Bref et expérience faite en ce siècle post-moderne, la «formation», c’est apprendre à parler pour ne rien dire, sans faille! Voilà en tout cas l’avis de plus en plus d’auditeurs aux grandes ou hautes écoles et d’observateurs dans le système onusien. Ce fut même dit par des sommités – dans les couloirs sinon sur scène – aux forums savants de la Genève internationale que nous avons critiqués dans les derniers numéros (gesda.global). «Le modèle académique, c’est foutu» pouvait-on entendre de ces sommités en quête de formule plus fertile. L’ennui, c’est que sur une Terre de bientôt huit milliards de «docteurs», la pensée ne peut guère avoir encore d’«objet»: plus personne – et avec l’IA, plus rien – ne veut être objet; toutes, tous et tout veulent être du bon côté des «penseurs».

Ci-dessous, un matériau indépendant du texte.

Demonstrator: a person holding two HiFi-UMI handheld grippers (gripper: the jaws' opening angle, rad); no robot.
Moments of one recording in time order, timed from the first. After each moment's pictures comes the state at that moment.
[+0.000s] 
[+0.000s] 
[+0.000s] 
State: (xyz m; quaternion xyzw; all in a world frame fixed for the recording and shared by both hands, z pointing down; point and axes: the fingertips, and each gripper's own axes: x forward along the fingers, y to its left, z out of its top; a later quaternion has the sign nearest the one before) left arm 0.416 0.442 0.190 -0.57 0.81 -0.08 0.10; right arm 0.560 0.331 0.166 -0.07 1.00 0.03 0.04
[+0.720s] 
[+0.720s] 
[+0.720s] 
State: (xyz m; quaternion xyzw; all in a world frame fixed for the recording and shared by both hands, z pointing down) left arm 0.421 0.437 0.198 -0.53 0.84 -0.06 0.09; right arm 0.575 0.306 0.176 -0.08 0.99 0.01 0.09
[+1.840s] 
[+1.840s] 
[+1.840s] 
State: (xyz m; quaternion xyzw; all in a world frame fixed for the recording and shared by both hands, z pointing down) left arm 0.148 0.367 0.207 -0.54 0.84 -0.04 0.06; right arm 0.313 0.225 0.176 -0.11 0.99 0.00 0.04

Aton et Amon: ennemis malgré le son
Mais tout n’est pas perdu: on dit qu’une rotative qui tournerait sans fin avec des lettres au hasard de chaque tour finirait par écrire tous les chefs-d’œuvre passés et futurs, sans le penser et donc sans le savoir. Alors retour au point de départ avec Transius et Champollion: mieux vaut – si on doit saisir les mérites du bien et du vrai – traduire les Objectifs du développement durable en langues des signes. Car une langue des signes ne peut cacher le sens derrière des sons; et l’écrit ne règle rien pour les sourds de naissance. Les noms sont trompeurs, et les deux syllabes de «Jaffa» cachent toute une histoire que raconte un film vu ces jours en marge du festival «Filmer c’est exister». Pas sûr qu’un Juif de Haïfa et un Arabe d’Acre pensent aux mêmes signes pour dire Jaffa.